Exercise requirements
In the records below, find the lines that include "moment" and copy each.
------ Dataset content ------
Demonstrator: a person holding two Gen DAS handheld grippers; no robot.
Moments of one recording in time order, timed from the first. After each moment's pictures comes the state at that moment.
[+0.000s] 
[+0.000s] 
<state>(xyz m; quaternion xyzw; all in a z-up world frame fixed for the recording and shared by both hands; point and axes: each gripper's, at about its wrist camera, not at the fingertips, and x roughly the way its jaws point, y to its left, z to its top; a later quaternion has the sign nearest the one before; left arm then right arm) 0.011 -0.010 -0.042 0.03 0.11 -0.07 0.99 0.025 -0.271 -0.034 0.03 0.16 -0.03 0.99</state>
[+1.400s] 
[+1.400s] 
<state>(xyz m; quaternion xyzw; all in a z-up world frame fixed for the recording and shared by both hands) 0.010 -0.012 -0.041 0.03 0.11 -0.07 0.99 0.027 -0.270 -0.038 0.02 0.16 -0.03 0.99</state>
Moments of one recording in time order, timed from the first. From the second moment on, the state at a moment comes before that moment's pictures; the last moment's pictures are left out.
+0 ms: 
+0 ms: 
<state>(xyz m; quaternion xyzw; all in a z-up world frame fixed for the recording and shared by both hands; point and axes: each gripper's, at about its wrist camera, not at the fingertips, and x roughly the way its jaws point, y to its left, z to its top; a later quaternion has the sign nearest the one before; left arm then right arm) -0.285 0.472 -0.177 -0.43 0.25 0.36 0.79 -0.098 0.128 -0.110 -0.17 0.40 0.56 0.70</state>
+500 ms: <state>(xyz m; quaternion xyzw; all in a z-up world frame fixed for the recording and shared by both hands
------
Answer to this task
Moments of one recording in time order, timed from the first. After each moment's pictures comes the state at that moment.
Moments of one recording in time order, timed from the first. From the second moment on, the state at a moment comes before that moment's pictures; the last moment's pictures are left out.

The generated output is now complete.